Terms of service
These Terms apply to all services provided by DKDP to its clients, corporate and individual. For any binding legal interpretation, the French version prevails.
Article 1 : Scope
These General Terms and Conditions of Sale (the "Terms") govern all services provided by DKDP (the "Provider"), with its registered office at 36 Rue du 31 Décembre, 1207 Geneva, Switzerland, to its corporate and individual clients (the "Client"). Any order implies full acceptance of the Terms. In case of conflict with any other document, these Terms prevail.
Article 2 : Quotes and orders
Every engagement is documented in a written quote remitted to the Client, valid for 30 days from its date of issuance. The quote is considered accepted upon receipt of a signed purchase order or any written confirmation by the Client (including email). Any change in scope after acceptance requires a written amendment signed by both parties.
Article 3 : Prices and payment terms
Article 4 : Delivery timelines
Timelines quoted are indicative and start from receipt of the deposit and of all materials necessary to begin work. Any delay caused by the Client (late delivery of content, approvals or feedback) automatically extends the timeline without penalty for the Provider.
Article 5 : Client obligations
The Client commits to providing, within the agreed timelines, all information, content, accesses and approvals required for the proper execution of the engagement. The Client warrants that they hold the intellectual property rights on all materials transmitted to the Provider (texts, images, logos, data). The Client is solely responsible for the compliance of their activities and content with applicable laws.
Article 6 : Intellectual property
Deliverables produced for the engagement (websites, visuals, content, source code) become the property of the Client upon full payment of all sums due. Until full payment, the Provider retains all intellectual property rights on the work performed. The tools, methods, frameworks and know-how owned by the Provider and used for the engagement remain its exclusive property in all cases. The Provider reserves the right to reference the engagement as a commercial reference unless explicitly forbidden in writing by the Client.

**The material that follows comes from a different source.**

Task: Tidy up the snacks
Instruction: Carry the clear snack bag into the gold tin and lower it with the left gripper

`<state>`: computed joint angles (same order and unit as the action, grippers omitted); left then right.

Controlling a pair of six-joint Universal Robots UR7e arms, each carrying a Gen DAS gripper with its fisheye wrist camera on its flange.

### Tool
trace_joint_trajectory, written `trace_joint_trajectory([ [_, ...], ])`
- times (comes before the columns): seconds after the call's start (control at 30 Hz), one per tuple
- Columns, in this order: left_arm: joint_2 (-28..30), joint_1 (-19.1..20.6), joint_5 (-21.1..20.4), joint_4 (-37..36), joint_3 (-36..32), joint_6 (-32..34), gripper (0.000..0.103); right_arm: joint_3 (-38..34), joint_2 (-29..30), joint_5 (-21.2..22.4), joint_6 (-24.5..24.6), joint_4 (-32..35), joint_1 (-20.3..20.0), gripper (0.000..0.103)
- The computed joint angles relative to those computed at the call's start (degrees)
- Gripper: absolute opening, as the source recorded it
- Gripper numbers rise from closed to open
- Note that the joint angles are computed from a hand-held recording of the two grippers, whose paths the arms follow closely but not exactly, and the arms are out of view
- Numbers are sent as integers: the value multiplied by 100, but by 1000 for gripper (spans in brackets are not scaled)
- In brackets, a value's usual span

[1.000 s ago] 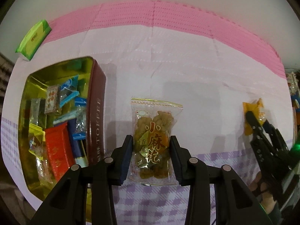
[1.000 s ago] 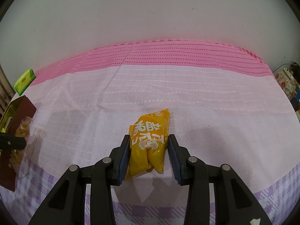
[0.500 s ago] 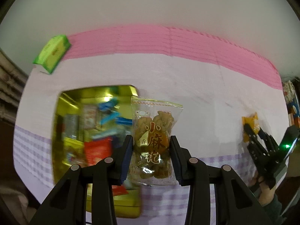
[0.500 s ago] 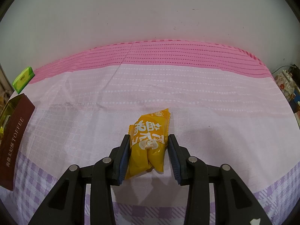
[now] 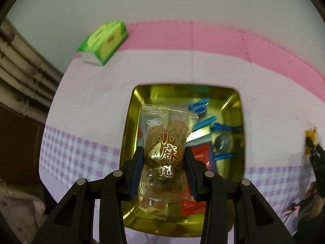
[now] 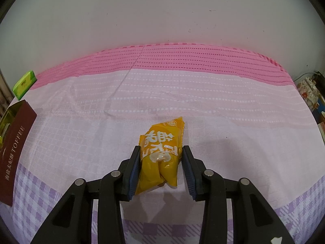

Article 7 : Confidentiality
The Provider commits to maintaining the strict confidentiality of any information of confidential nature shared by the Client in the context of the engagement. This confidentiality obligation remains in force for a period of 3 years after the end of the engagement. It does not apply to information publicly available or previously known to the Provider.
Article 8 : Limitation of liability
The Provider's liability is limited to direct and foreseeable damages caused by proven fault in the execution of the engagement, capped at the total amount of the engagement concerned. The Provider shall not be held liable for indirect damages, loss of business, loss of data, loss of revenue, or consequences of inadequate use of the deliverables by the Client. The Provider does not guarantee organic search (SEO) results, paid advertising (SEA) results, or marketing campaign outcomes, which depend on factors outside its control.
Article 9 : Termination
In case of termination by the Client after acceptance of the quote, the deposit paid is retained by the Provider as lump-sum compensation. Work performed up to the date of termination is invoiced pro-rata to the time spent, at the agreed day rate. The Provider may terminate the engagement in case of material breach by the Client of their obligations, after a formal notice (mise en demeure) remained without effect for 15 days.
Article 10 : Governing law and jurisdiction
These Terms are governed by Swiss law, to the exclusion of any conflict-of-laws rule. In case of dispute, the parties commit to seeking an amicable resolution before any judicial action. Failing an amicable agreement, the courts of the canton of Geneva have exclusive jurisdiction.